# 67 GTO TH400 Overflow



## Wyatt318 (Mar 9, 2020)

Recently changed out pan to a deeper pan. Problem I have is that when I fill it to the mark on the stick I get fluid coming out of overflow vent tube. With the extra fluid is it foaming when it gets hot or do I put less fluid in it.
Thanks


----------



## Sick467 (Oct 29, 2019)

I've only known an auto to puke out the vent tube when it's too full and/or over heated. If it's at the full mark (at running temps) and foaming...something else is wrong. The few American made auto transmissions that I have dealt with (Chevy 350TH, Pontiac 400TH, & the Ford AOD) all fill just above the pan gasket to be properly full. I would not put less fluid in it than that.

I'm no expert on transmissions, but I'd check that the filter is not setting too low and being choked by the bottom of the pan, or has come loose and fallen down.

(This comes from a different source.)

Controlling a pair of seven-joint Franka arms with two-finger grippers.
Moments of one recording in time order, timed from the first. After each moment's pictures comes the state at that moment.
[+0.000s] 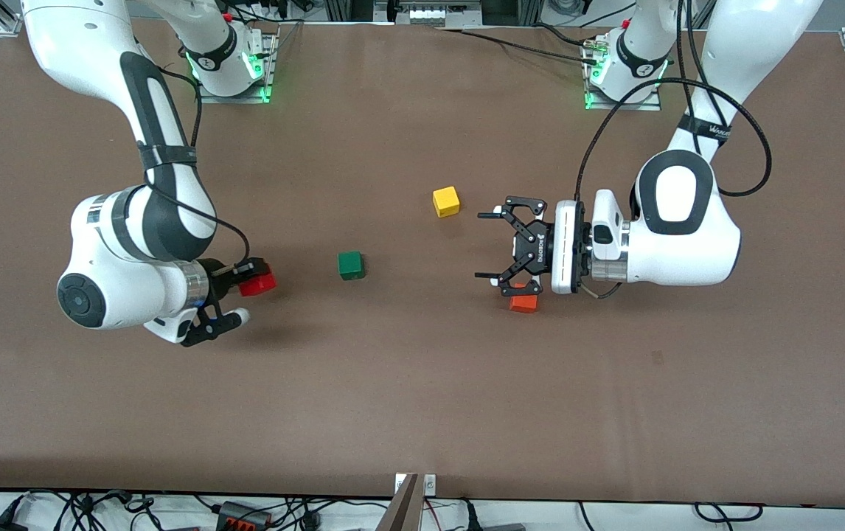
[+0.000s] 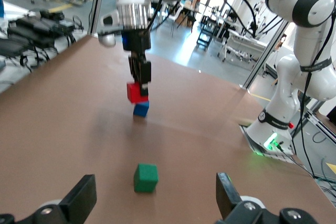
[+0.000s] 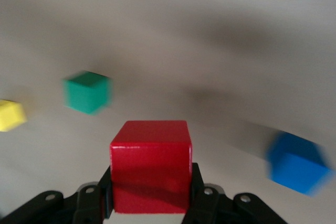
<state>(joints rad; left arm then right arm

Changing the stock pan to a higher capacity pan should not cause this issue so long as you changed the filter tube length so the filter sits lower and I'm not sure that would cause any issues if you did not.


----------



## BLK69JUDGE (Jun 10, 2010)

x2

I'm no expert on transmissions, but I'd check that the filter is not setting too low and being choked by the bottom of the pan, or has come loose and fallen down.


----------



## An0maly_76 (Dec 25, 2021)

Foaming could be a factor, but just a thought -- fluids expand when hot. More fluid = more expansion when hot, which could also be a factor, in which case less fluid and only checking when hot could help. But in a nod to the remark of overheating, is the stock radiator trans cooler known to be good? Might not be a bad idea to install an auxiliary trans fluid cooler, particularly if this car sees a lot of low-speed / city / stop-and-go driving, or is driven aggressively.


----------